TASK GOAL =
Without the pictures, retype each line below exactly as it stands.

Extracted records =
----
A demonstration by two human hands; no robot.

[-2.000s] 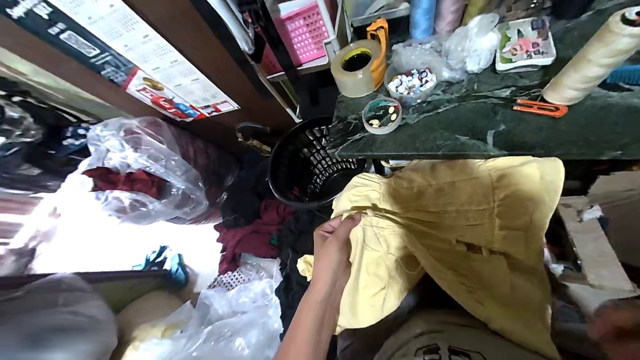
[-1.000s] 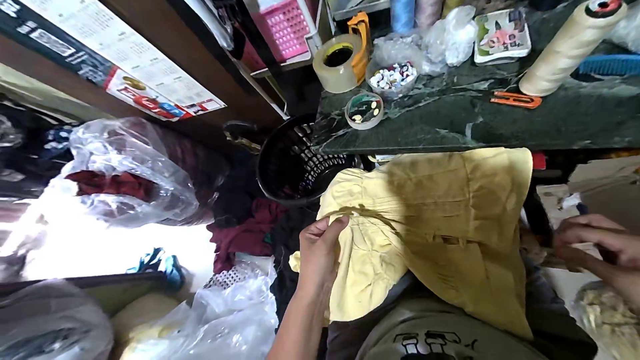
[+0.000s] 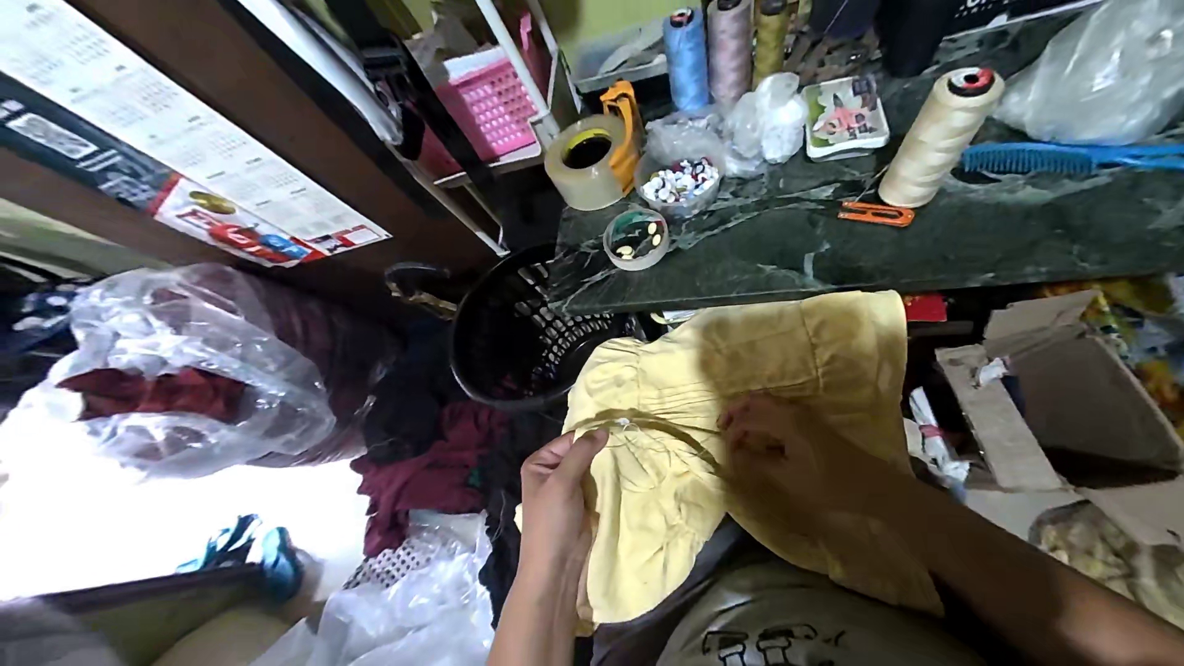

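Observation:
A gathered yellow fabric garment [image 3: 786, 347] lies over my lap, its far edge by the stone counter. My left hand [image 3: 560, 481] pinches a fold of it between thumb and fingers at the left. Right beside those fingertips a small white button-like piece [image 3: 624, 424] shows on the fold. My right hand [image 3: 763, 435] is over the middle of the garment, in shadow, with its fingers bent; whether it holds cloth, a needle or nothing cannot be made out.
The dark green marble counter [image 3: 740, 277] carries a tape roll [image 3: 585, 162], a tub of buttons [image 3: 680, 185], a round dish [image 3: 635, 239], an orange thread snipper [image 3: 876, 214], a cream thread cone [image 3: 941, 139] and a blue comb [image 3: 1027, 159]. Below stand a black basket [image 3: 462, 347] and a cardboard box [image 3: 1017, 444].
My right hand has come in from the right side to over the yellow garment. My left hand keeps its pinch on the fold.

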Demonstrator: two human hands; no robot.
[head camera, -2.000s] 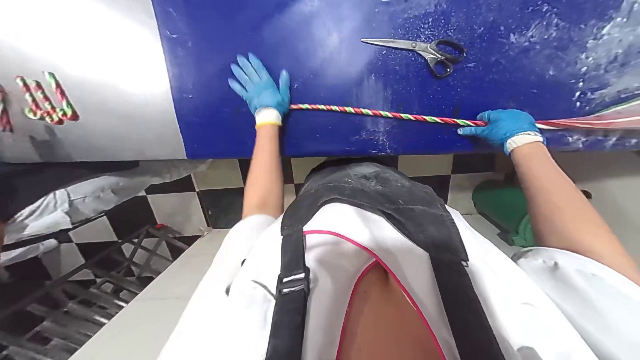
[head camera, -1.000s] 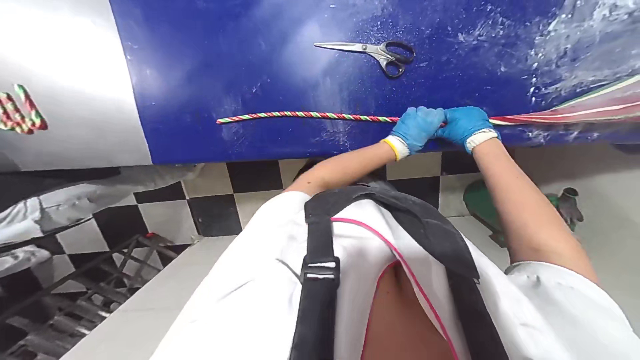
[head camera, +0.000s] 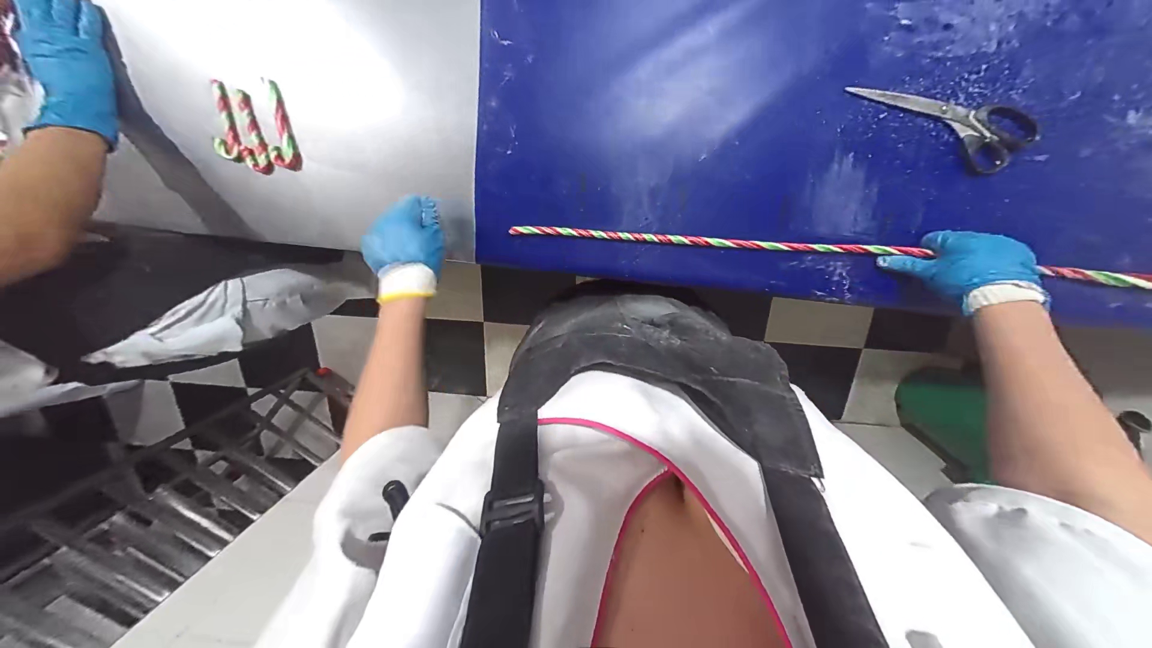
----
OUTPUT FOR THIS TASK =
A demonstration by two human hands; no robot.

[-2.000s] 
[-1.000s] 
[+0.000s] 

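Observation:
A gathered yellow fabric garment [image 3: 786, 347] lies over my lap, its far edge by the stone counter. My left hand [image 3: 560, 481] pinches a fold of it between thumb and fingers at the left. Right beside those fingertips a small white button-like piece [image 3: 624, 424] shows on the fold. My right hand [image 3: 763, 435] is over the middle of the garment, in shadow, with its fingers bent; whether it holds cloth, a needle or nothing cannot be made out.
The dark green marble counter [image 3: 740, 277] carries a tape roll [image 3: 585, 162], a tub of buttons [image 3: 680, 185], a round dish [image 3: 635, 239], an orange thread snipper [image 3: 876, 214], a cream thread cone [image 3: 941, 139] and a blue comb [image 3: 1027, 159]. Below stand a black basket [image 3: 462, 347] and a cardboard box [image 3: 1017, 444].
My right hand has come in from the right side to over the yellow garment. My left hand keeps its pinch on the fold.
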
Demonstrator: two human hands; no robot.
[head camera, -2.000s] 
[head camera, -1.000s] 
[head camera, +0.000s] 

No other output belongs to this answer.